On the construction side, if SMR projects begin breaking ground in the US over the next five to seven years, the civil and mechanical scope could be substantial. SMRs are designed to be factory-built and modular, but they still require site preparation, foundations, electrical infrastructure, cooling systems, and ongoing commissioning support. Much of that work will be sourced regionally, not just from a handful of nuclear specialists.

Internationally, the trend OilPrice.com identifies also has indirect implications for US-based equipment and service exporters. Countries restarting or expanding nuclear programs often source from US and Canadian suppliers, and that can create project work that feeds back into domestic manufacturing and field services.

The energy security framing matters beyond just nuclear. The “all of the above” approach signals sustained demand for oil and gas infrastructure alongside new nuclear and renewable capacity. For subcontractors operating across multiple energy sectors, this is a market that is expanding in complexity, not contracting.
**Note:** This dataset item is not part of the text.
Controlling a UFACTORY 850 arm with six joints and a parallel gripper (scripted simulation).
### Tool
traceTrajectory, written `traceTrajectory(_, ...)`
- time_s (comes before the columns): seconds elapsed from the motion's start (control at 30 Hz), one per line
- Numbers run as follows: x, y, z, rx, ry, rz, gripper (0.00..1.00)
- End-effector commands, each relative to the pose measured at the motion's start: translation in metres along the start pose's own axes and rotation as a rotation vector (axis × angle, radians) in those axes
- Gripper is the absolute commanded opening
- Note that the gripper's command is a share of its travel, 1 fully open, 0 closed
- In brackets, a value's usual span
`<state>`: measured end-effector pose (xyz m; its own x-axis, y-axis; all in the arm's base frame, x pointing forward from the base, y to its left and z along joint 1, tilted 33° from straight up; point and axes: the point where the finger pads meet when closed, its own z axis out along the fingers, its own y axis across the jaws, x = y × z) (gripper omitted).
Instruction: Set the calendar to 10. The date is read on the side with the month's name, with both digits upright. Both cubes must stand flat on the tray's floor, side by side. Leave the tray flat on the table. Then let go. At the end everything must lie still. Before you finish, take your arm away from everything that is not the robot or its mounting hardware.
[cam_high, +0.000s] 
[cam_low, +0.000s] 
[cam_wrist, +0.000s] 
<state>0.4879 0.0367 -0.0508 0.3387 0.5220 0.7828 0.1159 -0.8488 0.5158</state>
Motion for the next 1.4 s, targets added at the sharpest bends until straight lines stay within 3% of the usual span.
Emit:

What It Means for Subcontractors

  • Nuclear maintenance and life-extension contracts at existing US plants represent near-term opportunity for mechanical, electrical, scaffolding, and civil contractors willing to qualify for nuclear site access.
  • Radiation worker certification and nuclear quality assurance (NQA-1) compliance are entry requirements for most nuclear site work. Firms that invest in these credentials now will be better positioned as project activity increases.
  • SMR construction, if it accelerates in the US, will generate regional civil and mechanical scope that does not require a dedicated nuclear workforce for every trade package. Site prep, foundations, and utility infrastructure are familiar territory for experienced construction subcontractors.
  • The “all of the above” energy policy environment supports continued oil and gas infrastructure investment alongside nuclear and renewables. Subcontractors diversified across energy sectors are better positioned than those dependent on a single commodity cycle.
  • Monitor Department of Energy loan programs and state-level nuclear policy, particularly in states with active utility commissions reviewing baseload capacity needs. These are the leading indicators of where construction work will eventually follow.